Abstract: Recent advances in brain recording technologies are transforming neuroscience, offering unprecedented abilities to measure neural activity and the behavior it gives rise to.  These recordings have the potential to offer new insights into biological computation, but their size and complexity pose a serious challenge.  In parallel, advances in machine learning have risen to meet this challenge, giving us new tools for modeling complex data generating processes and then fitting these models at scale. I will present two examples of our recent work on discovering structure in large scale neural and behavioral data with new machine learning methods, which we call point process latent variable models.  First, we consider the problem of inferring latent cell types and the functional networks that connect them, given access to only the spike times of a population of neurons. Such data are naturally modeled as a point process, but standard point process models fail to capture this underlying structure.  We blend latent variable models of random networks with Hawkes processes (a class of interacting point processes) to build a generative model of neural spike trains, and we develop Bayesian inference algorithms to reason about the underlying cell types and networks.  In the second example, we use similar methods to study how exogenous sensory inputs and internal states jointly determine the natural behavior of larval zebrafish, an important model organism in neuroscience.  Fit to twenty hours of video recordings, our model reveals interpretable classes of swim bouts and shows how prey locations combine with latent hunger state to predict future behavior.  These examples illustrate the potential for bringing new machine learning techniques to bear on complex neural and behavioral datasets. 

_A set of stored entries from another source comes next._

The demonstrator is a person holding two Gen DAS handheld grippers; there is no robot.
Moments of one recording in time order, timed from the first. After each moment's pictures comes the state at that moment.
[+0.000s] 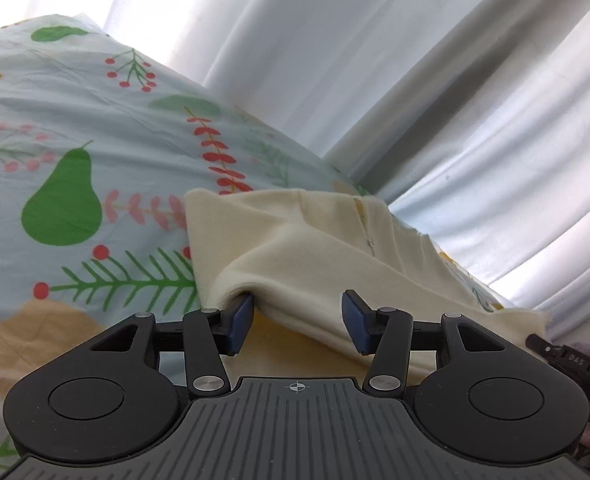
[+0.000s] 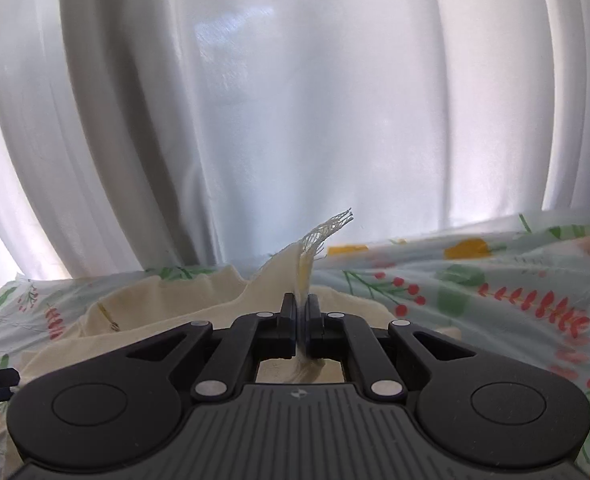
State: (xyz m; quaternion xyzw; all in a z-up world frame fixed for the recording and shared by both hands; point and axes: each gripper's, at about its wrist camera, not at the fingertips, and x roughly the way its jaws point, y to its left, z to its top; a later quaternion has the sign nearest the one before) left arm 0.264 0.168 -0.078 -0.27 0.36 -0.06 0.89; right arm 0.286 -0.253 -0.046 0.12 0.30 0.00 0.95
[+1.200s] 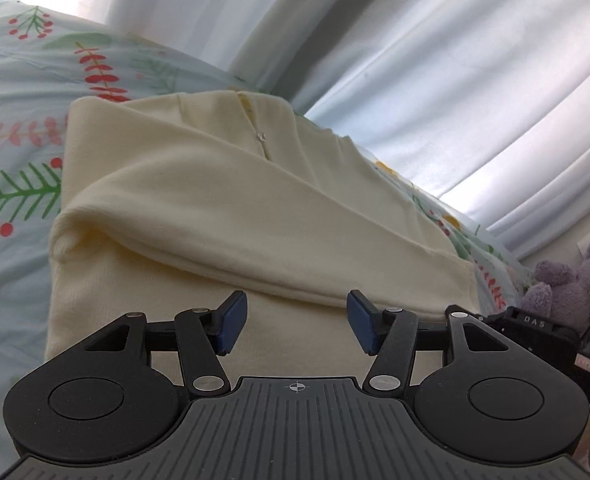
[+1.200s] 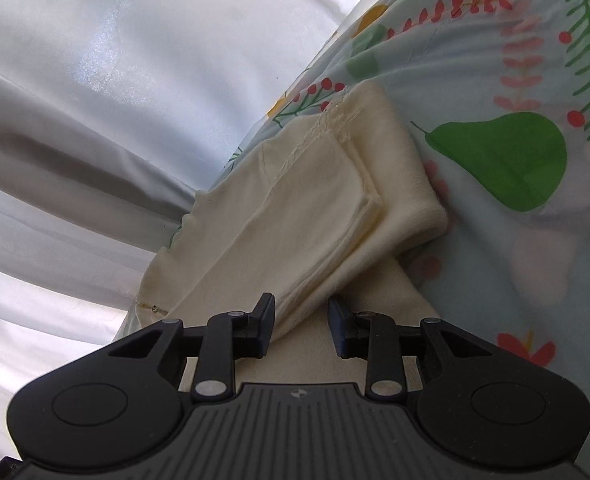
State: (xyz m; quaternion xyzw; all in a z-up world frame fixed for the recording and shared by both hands) left arm 0.254 0.080 -0.081 -0.22 0.42 -0.14 0.87; right arm 0.240 -0.289 -0.115 0.44 0.37 0.01 0.82
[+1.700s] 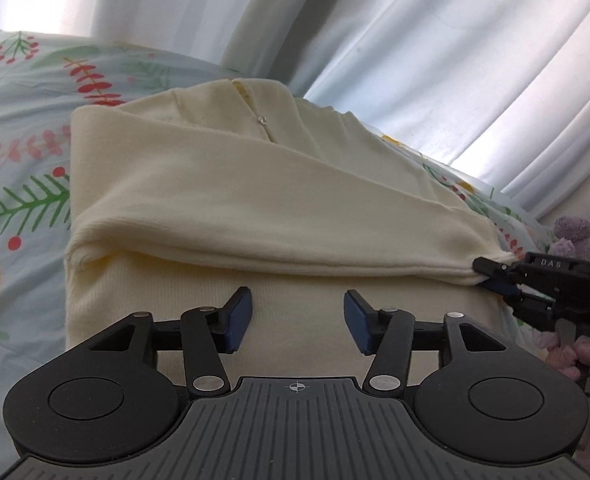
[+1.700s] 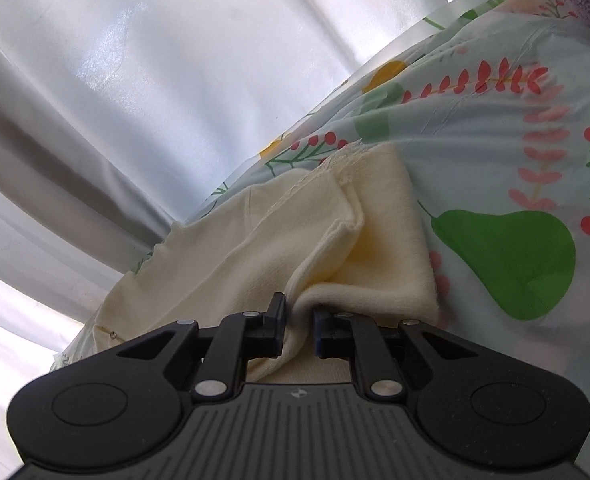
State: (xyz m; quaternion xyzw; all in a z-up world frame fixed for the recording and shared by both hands) left arm 0.247 0.080 -0.087 -0.17 0.44 -0.15 0.87; right arm 0.256 -0.296 -0.106 0.36 0.36 -0.01 0.86
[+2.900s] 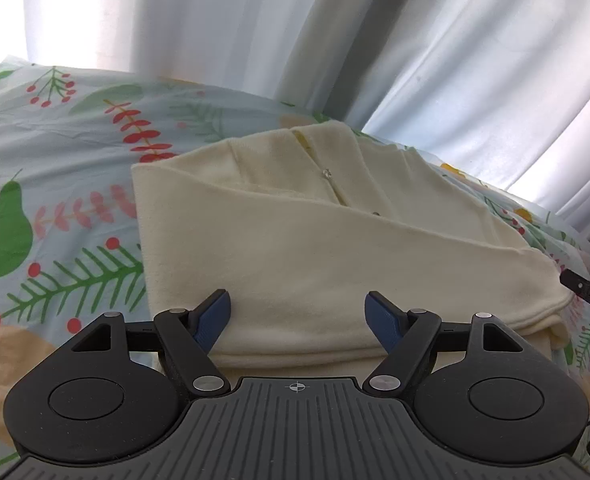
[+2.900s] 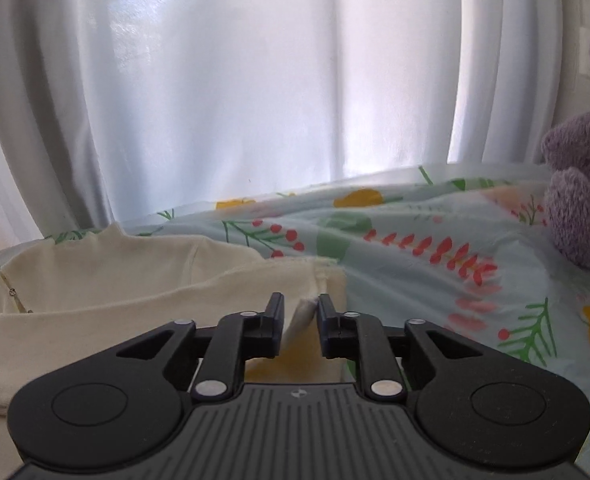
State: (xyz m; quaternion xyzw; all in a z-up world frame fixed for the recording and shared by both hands) left arm 0.289 0.094 -0.074 -0.12 0.43 -0.08 0.89; right arm 0.268 -0.272 -0.064 0.08 0.30 -0.08 0.95
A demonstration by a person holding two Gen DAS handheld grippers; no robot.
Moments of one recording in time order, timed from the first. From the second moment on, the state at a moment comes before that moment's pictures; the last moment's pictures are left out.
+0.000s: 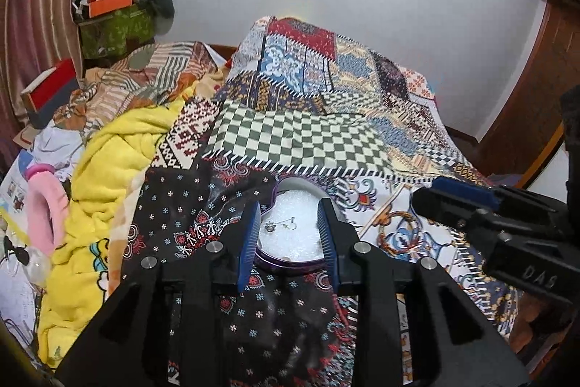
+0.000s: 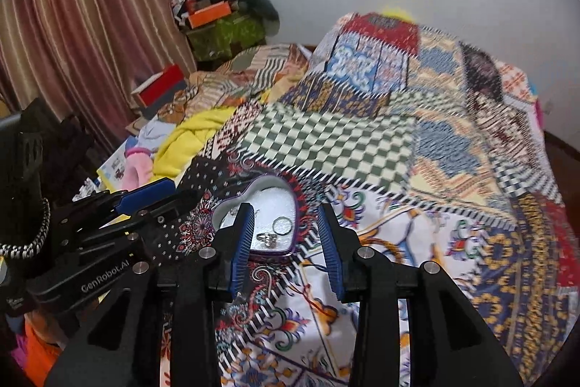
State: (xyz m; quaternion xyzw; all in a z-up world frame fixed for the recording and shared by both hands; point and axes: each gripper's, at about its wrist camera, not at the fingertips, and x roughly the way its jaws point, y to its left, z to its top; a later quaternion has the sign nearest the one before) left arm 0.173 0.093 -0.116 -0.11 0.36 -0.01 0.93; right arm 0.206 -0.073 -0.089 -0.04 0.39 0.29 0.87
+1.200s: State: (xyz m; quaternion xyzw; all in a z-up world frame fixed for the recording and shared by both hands) left arm 0.113 -0.009 -0.146 -0.04 0.43 -0.12 0.90; right arm 0.132 -0.180 -0.178 -0.05 0.51 0.21 0.83
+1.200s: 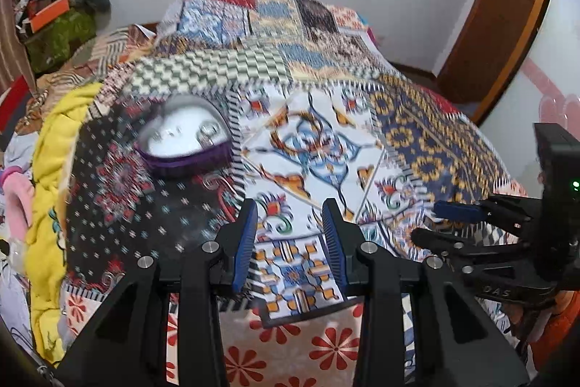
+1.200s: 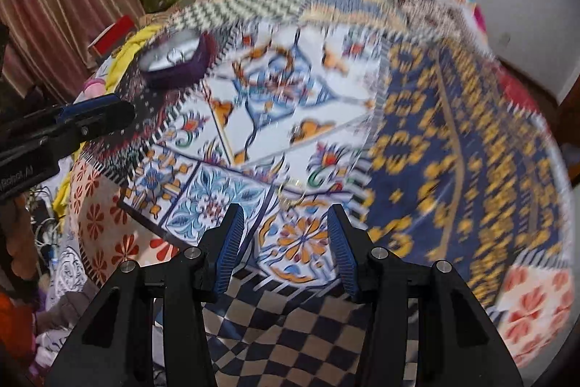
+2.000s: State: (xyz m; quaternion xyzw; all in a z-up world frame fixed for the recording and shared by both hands) left arm 0.120 -0.018 -0.182 -0.03 0.46 -0.13 0.88; right arm 0.144 -0.180 -0.197 -0.01 0.51 0.22 0.83
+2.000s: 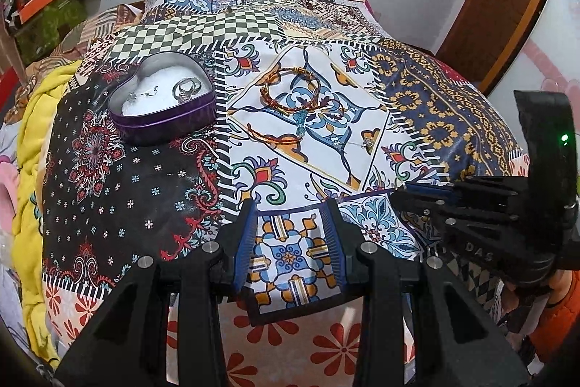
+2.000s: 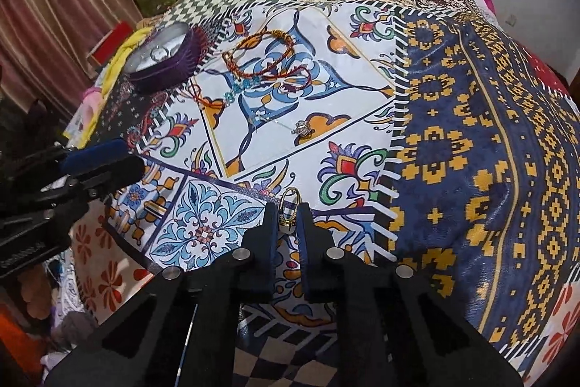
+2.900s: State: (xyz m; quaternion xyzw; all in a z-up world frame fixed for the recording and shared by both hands) left arm 0.194 -0.117 -0.204 0.02 0.49 -0.18 0.85; right arm 0.172 -0.258 -0.141 0.05 0.41 0.18 0.89
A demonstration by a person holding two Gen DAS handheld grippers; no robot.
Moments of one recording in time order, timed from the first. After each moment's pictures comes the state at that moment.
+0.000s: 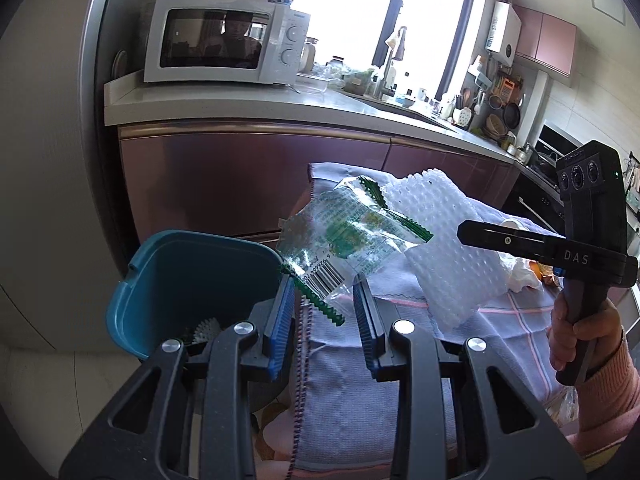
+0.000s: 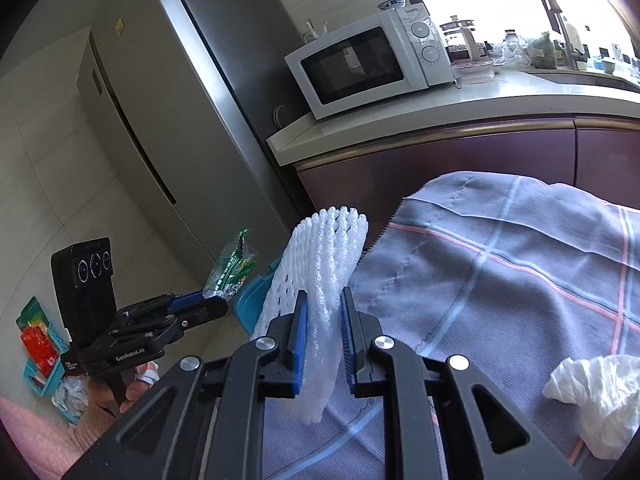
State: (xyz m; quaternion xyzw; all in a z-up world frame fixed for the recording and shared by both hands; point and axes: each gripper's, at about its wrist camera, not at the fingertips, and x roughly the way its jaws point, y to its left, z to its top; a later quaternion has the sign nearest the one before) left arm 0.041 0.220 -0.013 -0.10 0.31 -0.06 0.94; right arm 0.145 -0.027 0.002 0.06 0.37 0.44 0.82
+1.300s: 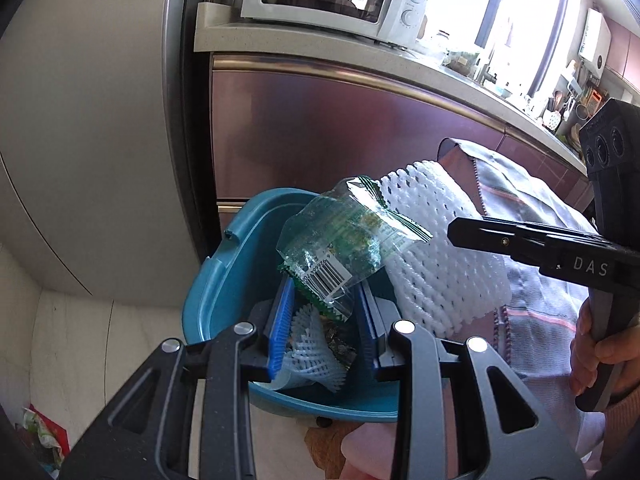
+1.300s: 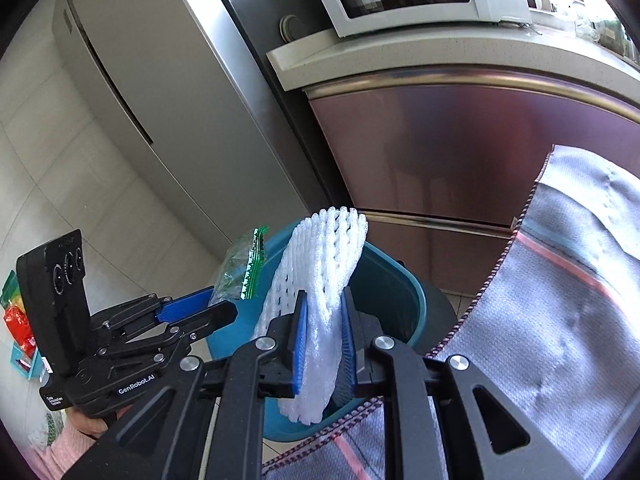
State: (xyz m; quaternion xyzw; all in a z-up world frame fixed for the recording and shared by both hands) left arm 0.111 0.320 -0.089 -0.14 0.38 0.07 0.91; right arm 0.206 0.142 -0.067 -0.02 0.46 0.44 0.77
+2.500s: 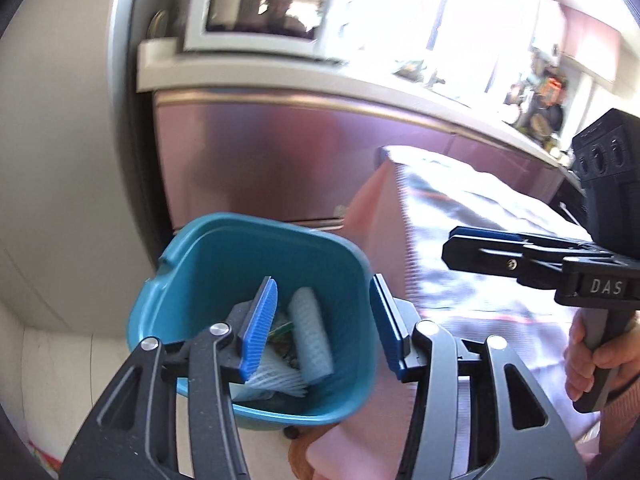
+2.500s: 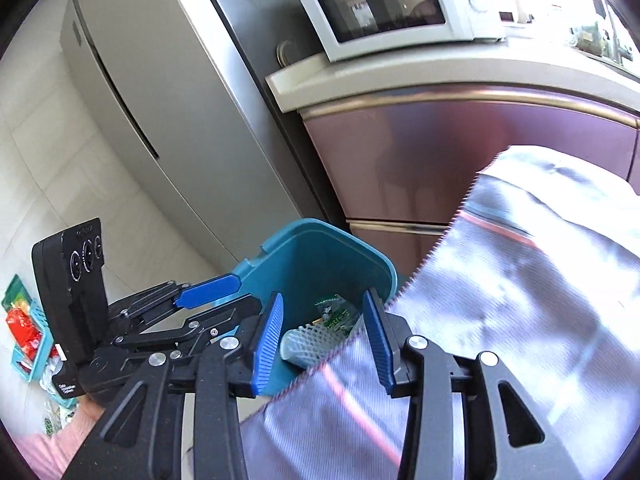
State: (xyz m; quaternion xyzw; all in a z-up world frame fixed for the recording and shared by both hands) left arm 0.103 0.255 -0.069 -0.10 0.33 0.00 0.94; right arm 0.176 0.067 -0.040 0.01 0.42 0.44 0.80
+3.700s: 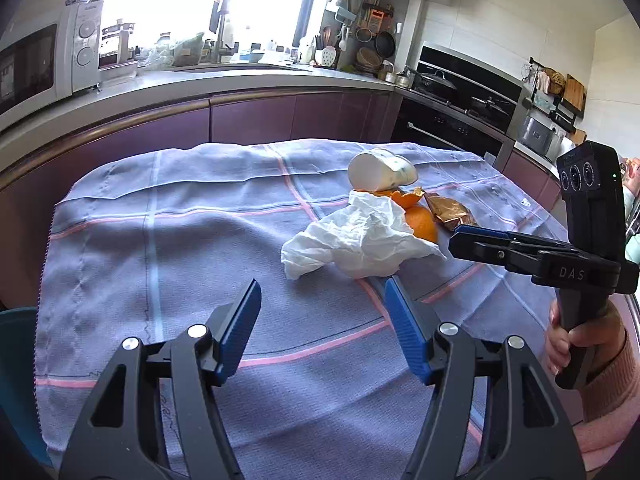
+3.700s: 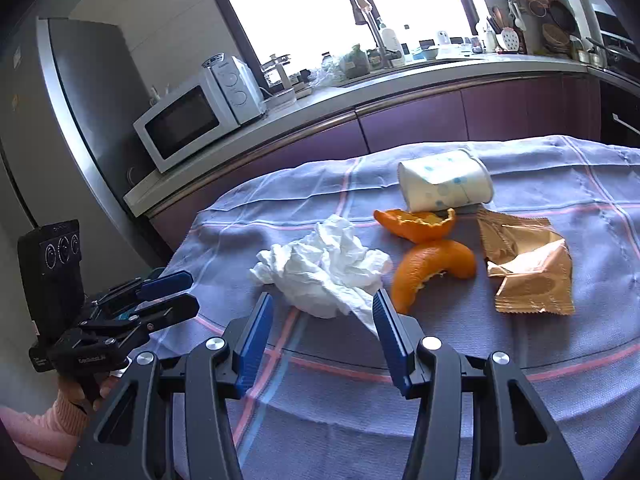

Bio: Scott is a Postdoctoral Fellow in the labs of David Blei and Liam Paninski at Columbia University. He completed his Ph.D. in Computer Science at Harvard with Ryan Adams and Leslie Valiant.  He received his B.S. in Electrical and Computer Engineering from Cornell (Go Big Red!) and is thrilled to be returning to his alma mater for this talk. His research is focused on machine learning, computational neuroscience, and the general question of how computer science and statistics can help us decipher neural computation. Next summer, Scott will be joining Stanford University as an Assistant Professor in the Statistics Department and the Stanford Neurosciences Institute.